Bigtable HBase Beam 커넥터

Dataflow 파이프라인에서 Bigtable을 사용하려면 오픈소스 Bigtable Beam I/O 커넥터 2개를 사용하면 됩니다.

HBase에서 Bigtable로 마이그레이션하거나 애플리케이션에서 HBase API를 호출하는 경우 이 페이지에 설명된 Bigtable HBase Beam 커넥터(CloudBigtableIO)를 사용합니다.

다른 모든 경우에는 Bigtable Beam 커넥터(BigtableIO)를 Cloud Bigtable API에서 작동하는 Java용 Cloud Bigtable 클라이언트와 함께 사용해야 합니다. 이 커넥터를 사용하려면 Bigtable Beam 커넥터를 참조하세요.

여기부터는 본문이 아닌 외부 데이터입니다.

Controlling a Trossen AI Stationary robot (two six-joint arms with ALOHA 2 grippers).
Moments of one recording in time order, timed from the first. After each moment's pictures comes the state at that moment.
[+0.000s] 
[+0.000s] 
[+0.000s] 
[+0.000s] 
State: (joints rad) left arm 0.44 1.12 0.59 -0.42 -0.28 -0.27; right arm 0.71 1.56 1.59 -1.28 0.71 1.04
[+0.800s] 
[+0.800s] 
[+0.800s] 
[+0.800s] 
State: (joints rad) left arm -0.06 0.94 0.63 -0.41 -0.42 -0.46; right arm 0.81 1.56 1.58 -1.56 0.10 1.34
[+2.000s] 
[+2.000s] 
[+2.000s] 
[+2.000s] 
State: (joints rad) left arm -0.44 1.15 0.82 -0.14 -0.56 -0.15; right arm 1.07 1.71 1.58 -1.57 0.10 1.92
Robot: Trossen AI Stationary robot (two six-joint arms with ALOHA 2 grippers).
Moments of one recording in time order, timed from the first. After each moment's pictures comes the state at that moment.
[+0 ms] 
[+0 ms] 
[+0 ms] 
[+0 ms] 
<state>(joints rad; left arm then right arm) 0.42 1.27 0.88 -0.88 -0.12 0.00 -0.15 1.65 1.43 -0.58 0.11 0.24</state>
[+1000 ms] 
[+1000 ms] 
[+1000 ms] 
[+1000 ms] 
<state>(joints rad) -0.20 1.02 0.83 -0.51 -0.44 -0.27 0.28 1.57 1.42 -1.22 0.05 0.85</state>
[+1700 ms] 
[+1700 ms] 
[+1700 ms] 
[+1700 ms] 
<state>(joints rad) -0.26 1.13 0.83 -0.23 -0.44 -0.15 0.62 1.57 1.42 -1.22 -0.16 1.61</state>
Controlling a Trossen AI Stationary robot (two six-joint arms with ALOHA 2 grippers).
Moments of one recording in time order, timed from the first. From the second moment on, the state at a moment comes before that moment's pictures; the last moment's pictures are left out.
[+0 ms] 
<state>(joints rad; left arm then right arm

Apache Beam 프로그래밍 모델에 대한 자세한 내용은 Beam 문서를 참조하세요.

HBase 시작하기

Bigtable HBase Beam 커넥터는 Java로 작성되며 Java용 Bigtable HBase 클라이언트에 빌드됩니다. 또한 Apache Beam 기반의 Java용 Dataflow SDK 2.x와 호환됩니다. 커넥터의 소스 코드는 GitHub 저장소 googleapis/java-bigtable-hbase에 있습니다.

이 페이지에서는 Read 및 Write 변환을 사용하는 방법을 간략하게 설명합니다.

인증 설정

로컬 개발 환경에서 이 페이지의 Java 샘플을 사용하려면 gcloud CLI를 설치하고 초기화한 후 사용자 인증 정보로 애플리케이션 기본 사용자 인증 정보를 설정합니다.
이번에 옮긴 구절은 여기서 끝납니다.